Instructions to follow:
Locate the line that contains "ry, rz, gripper" in the entries below, then repeat it and every following line through the line that contains "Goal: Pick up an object", exactly, and no others.

------------------------

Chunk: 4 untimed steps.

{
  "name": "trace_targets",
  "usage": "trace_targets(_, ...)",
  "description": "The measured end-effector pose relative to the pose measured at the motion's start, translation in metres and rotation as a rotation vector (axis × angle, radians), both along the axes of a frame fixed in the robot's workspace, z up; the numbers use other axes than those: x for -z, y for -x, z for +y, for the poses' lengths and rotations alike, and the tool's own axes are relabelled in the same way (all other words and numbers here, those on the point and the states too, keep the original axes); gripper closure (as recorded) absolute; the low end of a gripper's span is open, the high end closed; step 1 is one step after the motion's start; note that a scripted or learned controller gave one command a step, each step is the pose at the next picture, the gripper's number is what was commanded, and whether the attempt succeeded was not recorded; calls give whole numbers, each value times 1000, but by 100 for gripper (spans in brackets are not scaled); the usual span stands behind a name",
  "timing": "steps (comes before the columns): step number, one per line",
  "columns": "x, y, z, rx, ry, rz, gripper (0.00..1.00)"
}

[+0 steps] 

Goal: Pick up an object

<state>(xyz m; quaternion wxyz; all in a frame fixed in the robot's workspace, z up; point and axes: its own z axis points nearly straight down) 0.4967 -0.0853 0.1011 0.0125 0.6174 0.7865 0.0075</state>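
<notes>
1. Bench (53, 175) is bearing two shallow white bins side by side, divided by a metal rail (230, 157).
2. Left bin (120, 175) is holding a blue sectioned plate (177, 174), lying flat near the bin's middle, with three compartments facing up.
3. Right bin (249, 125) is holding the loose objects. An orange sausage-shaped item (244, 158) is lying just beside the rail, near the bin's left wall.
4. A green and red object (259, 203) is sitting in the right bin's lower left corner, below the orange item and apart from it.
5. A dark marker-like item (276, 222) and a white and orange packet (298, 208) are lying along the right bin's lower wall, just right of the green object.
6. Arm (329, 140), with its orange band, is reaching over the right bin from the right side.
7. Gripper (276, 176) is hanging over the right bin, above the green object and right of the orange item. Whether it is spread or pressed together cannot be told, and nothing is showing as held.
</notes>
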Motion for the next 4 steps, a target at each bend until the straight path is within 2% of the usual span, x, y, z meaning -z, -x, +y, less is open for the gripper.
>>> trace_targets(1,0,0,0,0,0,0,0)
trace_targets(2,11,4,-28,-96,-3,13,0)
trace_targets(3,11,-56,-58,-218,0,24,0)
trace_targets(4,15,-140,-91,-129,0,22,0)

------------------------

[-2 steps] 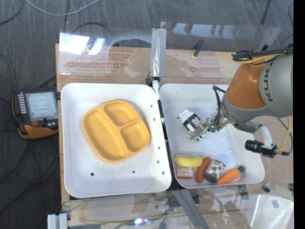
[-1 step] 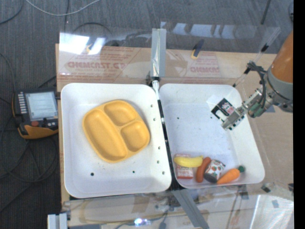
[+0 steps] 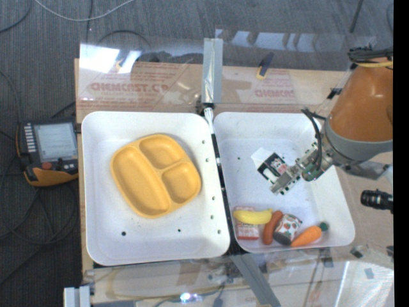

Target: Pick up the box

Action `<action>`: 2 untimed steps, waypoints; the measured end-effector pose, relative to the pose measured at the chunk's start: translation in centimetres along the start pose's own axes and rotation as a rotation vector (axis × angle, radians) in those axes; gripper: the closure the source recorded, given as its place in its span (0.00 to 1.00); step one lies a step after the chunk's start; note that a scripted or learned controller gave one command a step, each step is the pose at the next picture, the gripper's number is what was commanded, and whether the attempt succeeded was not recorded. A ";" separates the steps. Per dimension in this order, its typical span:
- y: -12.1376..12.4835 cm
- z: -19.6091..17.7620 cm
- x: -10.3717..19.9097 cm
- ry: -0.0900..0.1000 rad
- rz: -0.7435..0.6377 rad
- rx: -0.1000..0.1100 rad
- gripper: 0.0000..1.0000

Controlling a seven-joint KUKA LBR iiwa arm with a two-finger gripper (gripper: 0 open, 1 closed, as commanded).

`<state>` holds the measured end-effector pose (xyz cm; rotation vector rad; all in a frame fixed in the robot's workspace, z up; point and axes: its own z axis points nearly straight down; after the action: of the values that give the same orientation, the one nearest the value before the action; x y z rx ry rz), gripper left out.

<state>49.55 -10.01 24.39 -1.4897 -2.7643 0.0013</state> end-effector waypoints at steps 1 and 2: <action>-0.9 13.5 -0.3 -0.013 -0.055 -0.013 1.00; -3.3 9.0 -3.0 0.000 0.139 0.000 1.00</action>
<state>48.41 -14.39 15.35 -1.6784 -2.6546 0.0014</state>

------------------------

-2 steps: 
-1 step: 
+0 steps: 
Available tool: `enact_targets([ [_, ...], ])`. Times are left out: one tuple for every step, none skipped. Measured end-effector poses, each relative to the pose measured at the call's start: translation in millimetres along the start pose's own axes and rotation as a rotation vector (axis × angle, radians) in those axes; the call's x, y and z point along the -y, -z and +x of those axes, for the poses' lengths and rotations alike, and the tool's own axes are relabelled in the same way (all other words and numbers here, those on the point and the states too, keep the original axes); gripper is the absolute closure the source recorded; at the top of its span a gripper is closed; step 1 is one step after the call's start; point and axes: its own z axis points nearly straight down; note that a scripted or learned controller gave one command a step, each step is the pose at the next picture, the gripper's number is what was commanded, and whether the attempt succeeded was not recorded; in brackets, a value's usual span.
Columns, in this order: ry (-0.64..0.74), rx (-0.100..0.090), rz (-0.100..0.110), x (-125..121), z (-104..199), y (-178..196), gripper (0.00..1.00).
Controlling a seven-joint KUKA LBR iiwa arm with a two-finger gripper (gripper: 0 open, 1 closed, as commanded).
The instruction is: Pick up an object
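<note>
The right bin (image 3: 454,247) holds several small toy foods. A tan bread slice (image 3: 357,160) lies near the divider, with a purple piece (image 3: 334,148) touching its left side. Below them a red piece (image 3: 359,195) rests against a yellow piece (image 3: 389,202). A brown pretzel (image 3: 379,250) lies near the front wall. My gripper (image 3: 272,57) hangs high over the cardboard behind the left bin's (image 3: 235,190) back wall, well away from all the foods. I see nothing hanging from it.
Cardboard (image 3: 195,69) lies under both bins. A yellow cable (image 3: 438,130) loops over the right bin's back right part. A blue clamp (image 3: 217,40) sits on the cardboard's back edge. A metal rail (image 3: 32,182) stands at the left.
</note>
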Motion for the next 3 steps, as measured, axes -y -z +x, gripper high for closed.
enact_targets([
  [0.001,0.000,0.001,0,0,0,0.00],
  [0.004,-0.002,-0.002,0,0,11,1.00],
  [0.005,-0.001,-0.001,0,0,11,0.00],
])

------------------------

Output for this exercise:
  "columns": "x, y, z, rx, ry, rz, gripper (0.00..1.00)"
}

[+0 steps] 

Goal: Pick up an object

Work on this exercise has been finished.